It would be impossible to be in ceramics in America from 1970 onwards and not to know, or at least know about, the Washington D.C. couple, Lee and Melvin Eagle. And one might know them for their collection but more likely it would be because of their service. Jointly and separately they served on the advisory board of the James Renwick Alliance (Mel served at president), the Mint Museum, the American Craft Council (Lee served as president) and numerous other institutions both within the crafts and beyond.
My own experience of their clout in the world of culture was when I was determined to find a ticket to a sold-out Sondheim Series at the Kennedy Center a few years ago. I tried everything and everyone, including scalpers, to find a pair of tickets for my partner and I, but with no luck. A call to the Eagles netted us box seats alongside the presidents box which was, unsurprisingly, empty.
The Museum of Fine Arts, Houston, is currently presenting Beyond Craft: Decorative Arts from the Leatrice S. and Melvin B. Eagle Collection (February 23 to May 26, 2014). The full collection comprises 170 extraordinary artworks —ceramics, fiber work, furniture, glass, jewelry and works on paper— acquired by the Museum in 2010. This exhibition is explored in another post in this issue.
What caused you to go into the ceramic supply business? Was Eagle Ceramics a purely business opportunity or had you already fallen under the spell of the kiln?

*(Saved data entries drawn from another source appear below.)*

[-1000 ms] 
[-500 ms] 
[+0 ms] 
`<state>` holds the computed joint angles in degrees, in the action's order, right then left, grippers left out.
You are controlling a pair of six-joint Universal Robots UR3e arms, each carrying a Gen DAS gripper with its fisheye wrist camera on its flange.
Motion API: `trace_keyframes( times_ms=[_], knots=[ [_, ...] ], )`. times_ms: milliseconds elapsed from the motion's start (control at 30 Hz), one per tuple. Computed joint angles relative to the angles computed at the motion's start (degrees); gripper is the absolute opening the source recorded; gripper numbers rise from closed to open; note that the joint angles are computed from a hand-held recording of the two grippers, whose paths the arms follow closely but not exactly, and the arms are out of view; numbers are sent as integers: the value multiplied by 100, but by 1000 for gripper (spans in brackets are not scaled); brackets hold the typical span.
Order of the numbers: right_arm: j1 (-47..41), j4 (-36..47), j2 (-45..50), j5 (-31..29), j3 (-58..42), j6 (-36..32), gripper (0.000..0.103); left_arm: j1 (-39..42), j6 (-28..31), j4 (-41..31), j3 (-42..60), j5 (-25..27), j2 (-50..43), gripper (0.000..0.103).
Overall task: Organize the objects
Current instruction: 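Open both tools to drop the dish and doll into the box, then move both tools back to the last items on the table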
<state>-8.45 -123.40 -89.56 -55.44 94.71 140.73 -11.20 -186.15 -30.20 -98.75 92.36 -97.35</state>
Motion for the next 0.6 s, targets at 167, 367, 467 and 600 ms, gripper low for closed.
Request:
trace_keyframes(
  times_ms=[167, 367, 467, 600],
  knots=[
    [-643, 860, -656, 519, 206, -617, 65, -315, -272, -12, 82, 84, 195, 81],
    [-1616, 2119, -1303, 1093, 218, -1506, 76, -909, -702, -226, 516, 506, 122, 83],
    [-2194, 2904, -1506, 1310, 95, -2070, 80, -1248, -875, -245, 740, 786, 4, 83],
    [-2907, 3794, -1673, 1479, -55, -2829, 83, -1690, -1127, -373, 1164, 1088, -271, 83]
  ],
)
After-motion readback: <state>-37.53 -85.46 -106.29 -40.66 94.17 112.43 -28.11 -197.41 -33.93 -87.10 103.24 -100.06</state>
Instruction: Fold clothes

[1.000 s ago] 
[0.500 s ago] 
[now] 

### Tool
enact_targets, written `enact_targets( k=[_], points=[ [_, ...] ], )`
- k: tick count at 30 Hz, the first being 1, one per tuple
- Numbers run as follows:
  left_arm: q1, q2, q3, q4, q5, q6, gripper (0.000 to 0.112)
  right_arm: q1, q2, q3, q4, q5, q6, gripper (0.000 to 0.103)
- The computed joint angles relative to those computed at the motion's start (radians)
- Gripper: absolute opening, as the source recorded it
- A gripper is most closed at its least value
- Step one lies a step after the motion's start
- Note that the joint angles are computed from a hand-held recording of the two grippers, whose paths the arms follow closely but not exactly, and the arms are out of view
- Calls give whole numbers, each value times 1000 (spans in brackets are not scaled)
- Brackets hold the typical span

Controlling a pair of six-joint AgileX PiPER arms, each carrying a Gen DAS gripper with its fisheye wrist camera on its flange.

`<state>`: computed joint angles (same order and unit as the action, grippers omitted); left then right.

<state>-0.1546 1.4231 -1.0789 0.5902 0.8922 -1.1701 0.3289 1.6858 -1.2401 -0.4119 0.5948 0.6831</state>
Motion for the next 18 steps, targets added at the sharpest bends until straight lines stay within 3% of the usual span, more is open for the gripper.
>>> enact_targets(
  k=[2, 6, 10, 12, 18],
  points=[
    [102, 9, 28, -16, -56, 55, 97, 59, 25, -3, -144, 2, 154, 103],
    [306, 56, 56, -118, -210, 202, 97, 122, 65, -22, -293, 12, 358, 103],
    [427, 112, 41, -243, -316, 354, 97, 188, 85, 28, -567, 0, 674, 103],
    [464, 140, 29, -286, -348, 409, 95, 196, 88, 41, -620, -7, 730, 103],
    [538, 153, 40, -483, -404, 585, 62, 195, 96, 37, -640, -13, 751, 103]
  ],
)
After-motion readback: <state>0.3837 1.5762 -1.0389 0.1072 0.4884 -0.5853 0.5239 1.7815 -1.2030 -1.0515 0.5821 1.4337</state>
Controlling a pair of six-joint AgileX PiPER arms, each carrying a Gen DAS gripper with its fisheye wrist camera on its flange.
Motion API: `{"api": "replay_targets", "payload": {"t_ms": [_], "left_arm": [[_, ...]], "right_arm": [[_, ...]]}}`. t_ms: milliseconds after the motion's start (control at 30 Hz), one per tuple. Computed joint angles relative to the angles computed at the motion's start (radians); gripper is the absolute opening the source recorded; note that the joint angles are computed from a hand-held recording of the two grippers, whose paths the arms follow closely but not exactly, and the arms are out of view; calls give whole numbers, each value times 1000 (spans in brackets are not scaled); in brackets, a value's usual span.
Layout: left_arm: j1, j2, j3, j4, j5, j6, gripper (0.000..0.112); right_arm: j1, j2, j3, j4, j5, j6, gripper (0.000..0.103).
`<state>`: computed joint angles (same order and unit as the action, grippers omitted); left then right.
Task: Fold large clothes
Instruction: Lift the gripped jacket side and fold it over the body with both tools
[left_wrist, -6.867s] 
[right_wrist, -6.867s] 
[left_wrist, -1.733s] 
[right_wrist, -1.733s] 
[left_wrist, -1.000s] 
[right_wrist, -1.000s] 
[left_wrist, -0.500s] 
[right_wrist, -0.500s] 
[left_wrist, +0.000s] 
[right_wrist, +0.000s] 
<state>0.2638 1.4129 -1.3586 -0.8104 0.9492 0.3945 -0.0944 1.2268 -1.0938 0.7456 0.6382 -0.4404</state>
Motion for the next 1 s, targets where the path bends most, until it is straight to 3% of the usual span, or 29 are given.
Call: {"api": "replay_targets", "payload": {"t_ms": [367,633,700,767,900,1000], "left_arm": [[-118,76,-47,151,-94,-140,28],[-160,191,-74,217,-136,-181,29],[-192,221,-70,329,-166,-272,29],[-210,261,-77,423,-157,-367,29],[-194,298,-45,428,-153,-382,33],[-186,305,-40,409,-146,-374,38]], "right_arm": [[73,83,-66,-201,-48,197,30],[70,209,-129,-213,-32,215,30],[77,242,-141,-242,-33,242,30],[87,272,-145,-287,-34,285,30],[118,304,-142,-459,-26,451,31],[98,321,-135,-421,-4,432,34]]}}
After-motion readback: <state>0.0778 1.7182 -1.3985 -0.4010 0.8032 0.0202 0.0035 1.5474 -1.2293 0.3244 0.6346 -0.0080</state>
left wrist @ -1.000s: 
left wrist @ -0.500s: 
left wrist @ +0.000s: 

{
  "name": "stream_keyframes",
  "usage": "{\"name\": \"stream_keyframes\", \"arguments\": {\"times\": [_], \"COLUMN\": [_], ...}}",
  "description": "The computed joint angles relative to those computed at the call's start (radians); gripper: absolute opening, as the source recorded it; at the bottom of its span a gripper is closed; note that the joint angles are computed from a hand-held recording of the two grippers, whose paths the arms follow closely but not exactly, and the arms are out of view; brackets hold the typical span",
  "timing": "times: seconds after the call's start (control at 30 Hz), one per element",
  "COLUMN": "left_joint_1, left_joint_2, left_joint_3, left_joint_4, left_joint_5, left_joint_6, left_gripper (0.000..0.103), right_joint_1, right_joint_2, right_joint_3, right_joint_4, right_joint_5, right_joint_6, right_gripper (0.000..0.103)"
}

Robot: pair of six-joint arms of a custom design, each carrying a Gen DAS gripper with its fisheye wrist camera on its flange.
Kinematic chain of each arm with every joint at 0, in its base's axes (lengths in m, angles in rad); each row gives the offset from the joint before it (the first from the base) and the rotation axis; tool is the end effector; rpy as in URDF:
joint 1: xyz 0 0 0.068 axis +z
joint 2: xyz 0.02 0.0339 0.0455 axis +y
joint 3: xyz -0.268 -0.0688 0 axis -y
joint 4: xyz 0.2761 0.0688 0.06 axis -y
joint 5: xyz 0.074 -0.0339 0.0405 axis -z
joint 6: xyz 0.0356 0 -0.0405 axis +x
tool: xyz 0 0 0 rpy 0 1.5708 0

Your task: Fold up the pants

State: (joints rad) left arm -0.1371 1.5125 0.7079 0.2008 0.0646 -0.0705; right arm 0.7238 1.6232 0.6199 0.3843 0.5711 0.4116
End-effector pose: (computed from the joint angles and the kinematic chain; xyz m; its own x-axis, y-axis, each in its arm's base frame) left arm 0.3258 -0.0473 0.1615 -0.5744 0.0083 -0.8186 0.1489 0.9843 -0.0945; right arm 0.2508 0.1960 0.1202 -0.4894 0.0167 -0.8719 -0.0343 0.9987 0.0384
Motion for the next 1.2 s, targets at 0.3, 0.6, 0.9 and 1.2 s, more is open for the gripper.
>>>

Lee: “I studied ceramics at local colleges in the late 1960s and early 1970s. There came a time in about 1972 when I needed a studio to work in at home which meant buying equipment and materials. There was no convenient supply company to do that in the D.C. area.”
Mel: “I had a business at the time, so I contacted suppliers around the country and became a distributor for everything Lee needed. First her friends and then the University of Maryland ceramics department found out and wanted her to get their equipment and materials too. By 1973, there was enough demand that we rented a warehouse, and, not long after, began publishing a catalog.”
Lee: “By 1974, the business had grown so much that I had to give up being a maker and run it. I built it for 10 years – it became the second largest in the country – and (I) sold (it) in early 1984 in order to go to law school.”
There was a point at which you must have noticed a change in the field, a heightened ambition. Do you think that the opening of American Hand gallery marked that point? Or did it begin earlier?
“By the time we encountered the American Hand, it had been open for some time. It certainly had an impact on us. It’s hard to point to a specific “aha” moment. There was more of a continuing process of learning and changing: it started because we were energized by the groups of artists that orbited around the WWII veterans that came back, studied art/ceramics/sculpture under the GI Bill, and others that were offshoots: Voulkos was certainly key in California, leading to developments of hotbeds in LA, UC Davis and the Bay Area. Like many, we were swept up by the force of their creative energy.”
What interests me is that the core of that movement was the Chouinard Group; Elsa Rady, Adrian Saxe, and of course the maestro, Ralph Bacerra. This is also the epicenter of your collection. What about these artists connected so strongly in Washington D.C., perhaps even more popular there than in their hometown of Los Angeles?
“All credit to the American Hand. They brought those artists to D.C. and promoted their work – we just were taken with the virtuosity they displayed. As you well know, their work is among the best designed and crafted of the era. The aesthetics appealed to us then and now.”
Having watched your collection grow I notice that in the beginning it was at least part circumstantial; artists you worked with from Eagle Ceramics, works from workshops you sponsored and then suddenly it changed, broadened, grew in stature and ambition. Was there a moment when you recognized that shift? Was there a specific acquisition that was the turning point?
“All evolutionary but there was never a moment when we said, ‘We’re building a collection that we want to go to a museum.’ It’s true that the connections that we made during the Eagle Ceramics and workshop years played a role. It’s also true that getting involved with museums broadened our thinking. Meeting and talking with dealers – you and Mark, Nancy Hoffman, Franklin, and others – have educated us in the artistic values and in the entire art universe.”
“Ex”-dealer now. What is your opinion of ceramic art today by the under 40’s? Does it excite you, how has it changed from where you began and will this be the source for a new collection?
“We see too much work that bears a resemblance to the earlier ‘gods of clay.’ Too many makers that want to be treated like accomplished artists without putting in the time and effort to allow their talent to flourish on a firm foundation. We do own work of two younger artists that we think are doing well: Steven Lee, also director at Archie Bray, and Jesse Small, (of the) KC Art Institute and studied in China.”
Garth Clark is the Chief Editor of CFile.
Above image: Melvin and Leatrice Eagle in front of their Ruth Duckworth (1919-2009) “Mama Pot” c. 1986. Photograph by Jenny Antill.